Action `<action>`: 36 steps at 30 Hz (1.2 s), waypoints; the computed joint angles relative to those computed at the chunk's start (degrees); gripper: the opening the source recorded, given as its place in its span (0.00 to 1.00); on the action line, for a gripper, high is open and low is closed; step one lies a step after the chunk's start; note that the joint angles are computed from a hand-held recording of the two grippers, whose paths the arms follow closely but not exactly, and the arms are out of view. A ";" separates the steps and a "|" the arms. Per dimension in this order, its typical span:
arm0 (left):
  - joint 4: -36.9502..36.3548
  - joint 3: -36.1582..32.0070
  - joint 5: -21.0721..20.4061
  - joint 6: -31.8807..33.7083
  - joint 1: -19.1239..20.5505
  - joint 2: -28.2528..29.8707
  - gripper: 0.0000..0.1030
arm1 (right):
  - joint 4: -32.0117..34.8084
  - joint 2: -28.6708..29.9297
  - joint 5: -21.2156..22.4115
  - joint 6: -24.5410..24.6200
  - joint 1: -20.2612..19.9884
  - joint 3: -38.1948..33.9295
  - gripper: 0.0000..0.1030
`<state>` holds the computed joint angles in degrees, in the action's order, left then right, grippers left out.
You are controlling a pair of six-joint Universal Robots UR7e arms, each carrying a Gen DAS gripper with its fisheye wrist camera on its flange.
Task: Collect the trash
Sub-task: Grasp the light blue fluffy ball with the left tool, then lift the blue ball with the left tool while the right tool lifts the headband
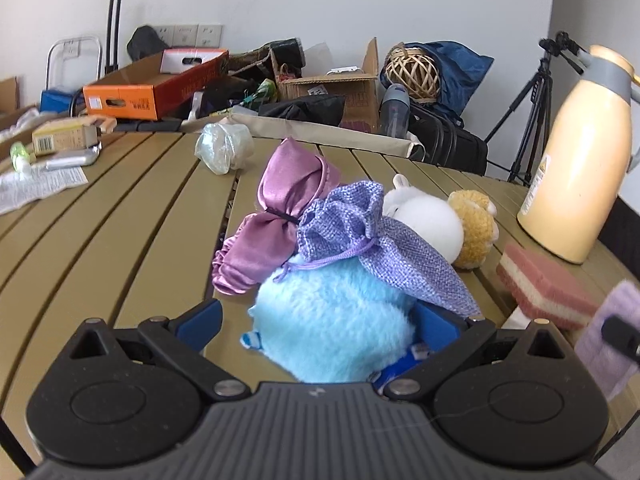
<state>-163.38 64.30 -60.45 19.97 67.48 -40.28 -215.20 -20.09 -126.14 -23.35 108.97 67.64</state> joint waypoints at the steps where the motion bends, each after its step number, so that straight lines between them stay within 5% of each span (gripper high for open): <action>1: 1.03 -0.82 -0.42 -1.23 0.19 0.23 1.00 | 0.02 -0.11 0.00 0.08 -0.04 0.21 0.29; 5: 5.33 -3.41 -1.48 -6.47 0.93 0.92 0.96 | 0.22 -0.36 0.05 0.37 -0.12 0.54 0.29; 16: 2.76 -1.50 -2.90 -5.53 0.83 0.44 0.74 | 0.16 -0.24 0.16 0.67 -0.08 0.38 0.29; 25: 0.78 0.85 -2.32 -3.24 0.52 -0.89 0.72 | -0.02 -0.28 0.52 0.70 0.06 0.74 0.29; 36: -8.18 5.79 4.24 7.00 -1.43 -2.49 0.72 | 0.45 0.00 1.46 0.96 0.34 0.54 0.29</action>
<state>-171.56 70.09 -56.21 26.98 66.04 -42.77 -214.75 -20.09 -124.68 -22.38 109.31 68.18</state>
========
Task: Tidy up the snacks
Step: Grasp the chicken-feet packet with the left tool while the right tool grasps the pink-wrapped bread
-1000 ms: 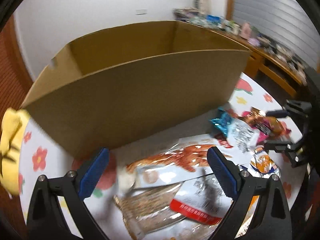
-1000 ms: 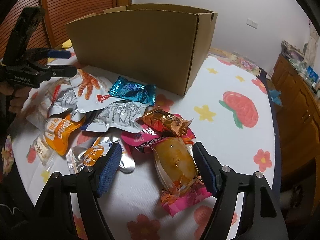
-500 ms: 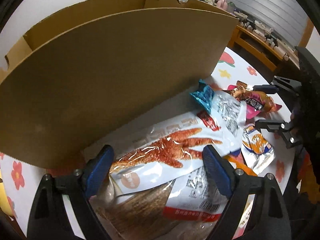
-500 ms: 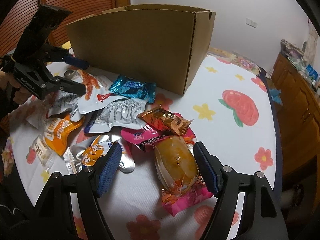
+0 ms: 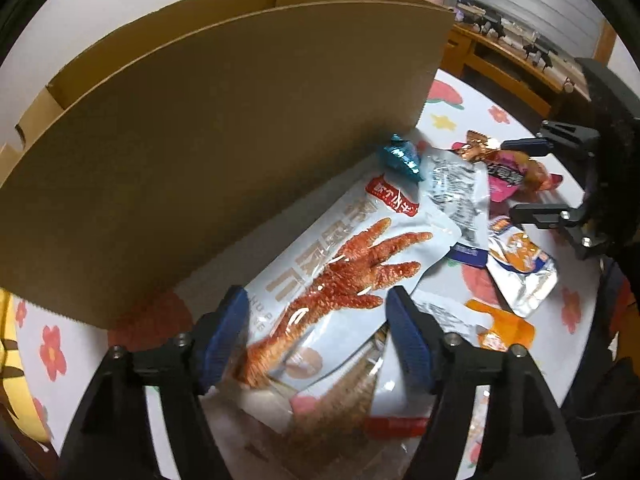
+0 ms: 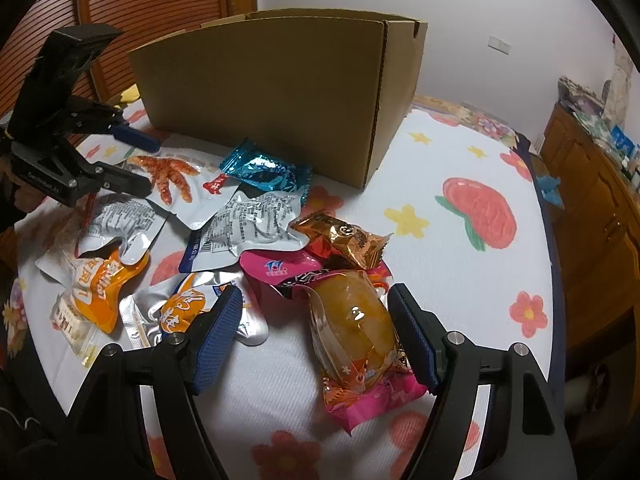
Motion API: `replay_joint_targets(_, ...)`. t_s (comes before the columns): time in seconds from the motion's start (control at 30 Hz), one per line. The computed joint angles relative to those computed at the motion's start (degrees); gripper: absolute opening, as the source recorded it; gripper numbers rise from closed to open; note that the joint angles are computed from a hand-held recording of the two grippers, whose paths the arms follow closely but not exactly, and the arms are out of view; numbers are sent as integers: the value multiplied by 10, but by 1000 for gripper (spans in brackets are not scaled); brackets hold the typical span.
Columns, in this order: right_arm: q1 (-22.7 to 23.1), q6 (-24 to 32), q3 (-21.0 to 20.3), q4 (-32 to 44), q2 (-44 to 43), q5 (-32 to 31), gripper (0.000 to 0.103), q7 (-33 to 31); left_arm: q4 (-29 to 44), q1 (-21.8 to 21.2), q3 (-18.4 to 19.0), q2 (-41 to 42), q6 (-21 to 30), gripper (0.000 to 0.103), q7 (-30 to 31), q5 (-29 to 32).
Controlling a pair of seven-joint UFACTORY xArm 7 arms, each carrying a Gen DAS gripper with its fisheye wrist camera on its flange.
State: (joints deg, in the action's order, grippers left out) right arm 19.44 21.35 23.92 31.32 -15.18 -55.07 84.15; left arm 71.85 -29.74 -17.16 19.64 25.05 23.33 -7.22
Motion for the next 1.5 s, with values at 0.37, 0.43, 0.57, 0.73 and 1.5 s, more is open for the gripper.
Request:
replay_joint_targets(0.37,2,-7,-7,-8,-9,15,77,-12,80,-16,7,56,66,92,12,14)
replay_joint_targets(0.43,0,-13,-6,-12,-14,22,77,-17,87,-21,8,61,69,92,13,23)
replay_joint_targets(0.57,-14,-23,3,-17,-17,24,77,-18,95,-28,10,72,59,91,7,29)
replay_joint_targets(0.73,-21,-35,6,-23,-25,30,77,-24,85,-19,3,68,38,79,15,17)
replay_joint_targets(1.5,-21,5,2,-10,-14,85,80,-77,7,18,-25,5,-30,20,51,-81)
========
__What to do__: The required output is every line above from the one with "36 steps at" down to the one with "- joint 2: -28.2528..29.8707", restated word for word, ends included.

__Reply__:
Action `<action>`: 36 steps at 30 Hz (1.2 s), waypoints; the computed joint angles relative to those computed at the chunk's start (degrees); gripper: the opening the source recorded, given as its place in its span (0.00 to 1.00); on the action line, for a gripper, high is open and low is closed; step one lies a step after the chunk's start; note that the joint angles are computed from a hand-held recording of the two grippers, whose paths the arms follow closely but not exactly, and the arms are out of view. A ";" separates the steps and a "|" the arms. Per dimension in this order, its typical span:
arm0 (left):
  - joint 4: -36.9502..36.3548
  - joint 3: -36.1582..32.0070
  - joint 5: -21.0721..20.4061
  - joint 6: -31.8807..33.7083
  - joint 1: -19.1239..20.5505
  - joint 2: -28.2528..29.8707

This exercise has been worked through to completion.